In defense of low standards

I have in several places pointed out that what Texan's seem to think are high standards in education are typically very low when compared to the standards used by other states in the USA. And I will continue to do this for as long as I feel that people in Texas don't grasp how low the standards really are. But my argument here is that for some purposes, low standards are absolutely appropriate.

If we want to set some educational proficiency standard that we seriously expect all (or the overwhelming majority of) children to meet then we have to recognize that there are real differences in capabilities among individuals. That minimum standard should be well below what the average individual can achieve. The crucial fact about education is that one size does not fit all, but we do have to ensure that every child achieves some minimal proficiency. For this we need to allow minimum standards to be minimum.

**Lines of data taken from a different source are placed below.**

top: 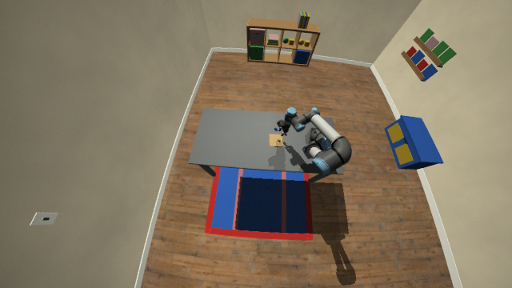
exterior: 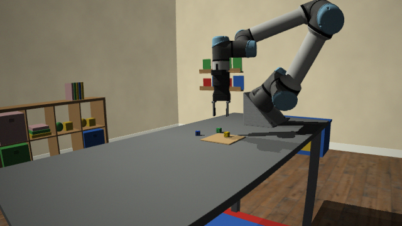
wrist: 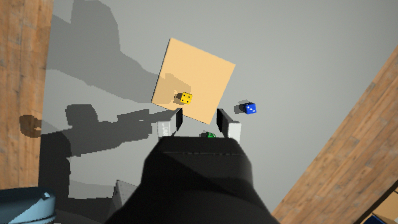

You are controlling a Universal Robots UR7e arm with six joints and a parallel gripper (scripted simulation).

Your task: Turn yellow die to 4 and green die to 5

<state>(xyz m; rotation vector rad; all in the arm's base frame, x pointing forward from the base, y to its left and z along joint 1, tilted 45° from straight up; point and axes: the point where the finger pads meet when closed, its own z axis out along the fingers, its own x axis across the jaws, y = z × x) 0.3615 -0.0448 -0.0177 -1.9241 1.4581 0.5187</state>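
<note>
My gripper is now 7 cm past the green die, 5 cm to the left of it and 10 cm above it. The rest, counted from my hand: yellow die 1 cm ahead, 3 cm to the left, 9 cm below; tan mat 4 cm ahead, 3 cm to the left, 11 cm below; blue die 3 cm ahead, 10 cm to the right, 10 cm below.
</note>
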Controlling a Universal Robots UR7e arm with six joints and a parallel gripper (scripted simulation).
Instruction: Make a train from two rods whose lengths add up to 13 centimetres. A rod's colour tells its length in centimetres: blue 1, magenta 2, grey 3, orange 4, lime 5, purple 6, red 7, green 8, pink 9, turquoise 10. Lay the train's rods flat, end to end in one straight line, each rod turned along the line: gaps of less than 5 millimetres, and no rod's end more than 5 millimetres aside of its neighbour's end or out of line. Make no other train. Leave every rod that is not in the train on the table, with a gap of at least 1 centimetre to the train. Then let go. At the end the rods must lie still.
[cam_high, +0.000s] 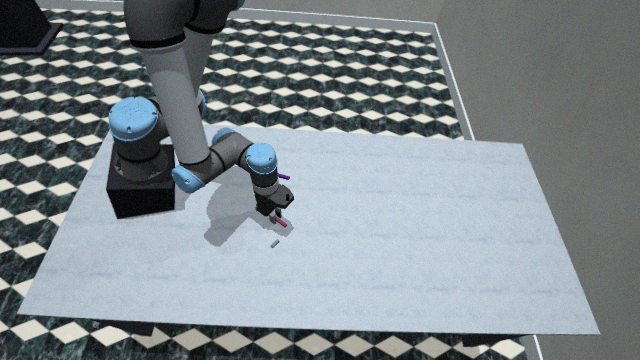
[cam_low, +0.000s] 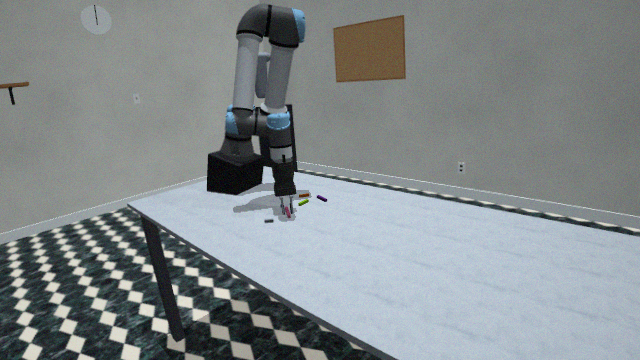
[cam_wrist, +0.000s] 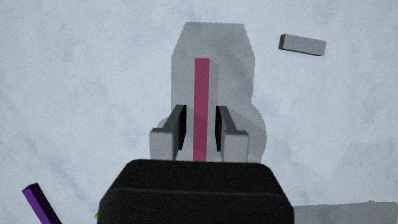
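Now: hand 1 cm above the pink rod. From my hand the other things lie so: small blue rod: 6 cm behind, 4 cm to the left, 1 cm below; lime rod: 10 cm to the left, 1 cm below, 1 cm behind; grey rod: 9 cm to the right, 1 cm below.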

Of course we should expect much more than the minimum from most children. A school in which every child meets a true minimum but little more is certainly failing to serve its students. Unfortunately the incentives in the current implementation of the No Child Left Behind program largely do direct schools to try to achieve the minimum for most students and provide little incentive to go beyond that. The temptation among many reformers is to raise the minimum standards. Unfortunately that will just have the consequence of leaving more children far behind, either through drop-outs or reclassification of children into exempt categories. Let's keep minimum standards as minimum standards.

If we want to establish incentives for schools to help all children, not just those near the minimum then we need to add something to the mix. We should measure schools by the year-on improvement of all children. If a high achieving student (who already meets the minimum standard) improves greatly, that should be to the school's credit. Likewise, a low achieving student (who doesn't meet the minimum standard) improves greatly than that should also be the the school's credit. Likewise, lack of improvement for either should count against the school. With incentives like these, then every child will be most improved irrespective of whether they also reach the minimum standard.

So the bottom line is that it is a good idea to keep the minimum standards minimum as long as those standards don't become the primary standards by which schools are judged.